Analyse : Cette décision de la première chambre civile de la Cour de cassation s’inscrit dans un mouvement jurisprudentiel constant antérieur à l’entrée en vigueur de la loi n° 2002-303 du 4 mars 2002, qui n’était pas applicable en l’espèce en raison de la date de l’acte médical en cause, opérant une distinction selon l’origine des dommages imputés au chirurgien-dentiste.

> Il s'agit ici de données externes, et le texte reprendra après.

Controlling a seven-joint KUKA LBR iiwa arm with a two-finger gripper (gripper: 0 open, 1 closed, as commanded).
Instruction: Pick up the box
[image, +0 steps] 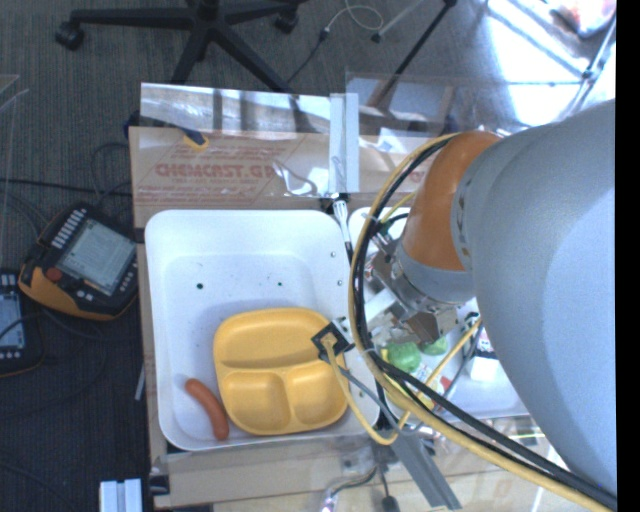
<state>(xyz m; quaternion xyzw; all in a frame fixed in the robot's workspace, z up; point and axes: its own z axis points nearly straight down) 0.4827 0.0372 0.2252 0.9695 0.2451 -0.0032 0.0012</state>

Il est, en effet, acquis que si un chirurgien-dentiste est tenu à une obligation de résultat comme fournisseur d’une prothèse, devant délivrer un appareil sans défaut (Cass. 1re civ., 15 nov. 1988, n° 86-16443 : Bull. I, n° 319.- Cass. 1re civ., 17 oct. 1995, n° 93-14939 : Bull. I, n° 369.- Cass. 1re civ., 23 nov. 2004, n° 03-12146 : Bull. I, n° 286 ; D. 2005, pan. p. 406, obs. J. Penneau ; RTD civ. 2005, p. 139, obs. P. Jourdain), il n’est tenu que d’une obligation de moyens quant aux soins qu’il prodigue (Cass. 1re civ., 29 oct. 1985, n° 83-17091 : Bull. I, n° 273 ; D. 1986, p. 417, obs. J. Penneau. – Cass. 1re civ., 15 nov. 1988, précit. – Cass. 1re civ., 12 juin 1990, n° 89-11909 : Bull. I, n° 162). Cette solution s’impose, y compris lorsque les soins ont été dispensés à des fins esthétiques, comme c’était le cas en l’espèce. Pour déterminer si le dommage relève des soins ou de la prothèse elle-même, les juges doivent rechercher si les difficultés d’adaptation de la prothèse pouvaient être corrigées à l’occasion d’une consultation (Cass. 1re civ., 10 déc. 1996, n° 95-13154 : Bull. I, n° 445).
En l’espèce, les dommages trouvant leur origine, non pas dans le défaut de fabrication ou de conception des prothèses fournies par le praticien, mais dans la qualité des soins prodigués, il appartenait au patient de rapporter la preuve d’une faute. Sur ce terrain, l’arrêt traduit une relative clémence à l’égard du professionnel de santé. En effet, l’expert avait relevé des manquements dans le suivi post-opératoire en considérant que les phénomènes infectieux auraient dû conduire à la dépose des prothèses puis la reprise des traitements canalaires et la confection de nouvelles prothèses. Pourtant les juges du fond ont jugé que cette décision thérapeutique n’était pas « évidente ». Sur la base de telles constatations et appréciations souveraines, la Cour de cassation a approuvé les juges du fond d’avoir considéré qu’aucun comportement fautif ne pouvait être retenu à l’encontre du chirurgien-dentiste.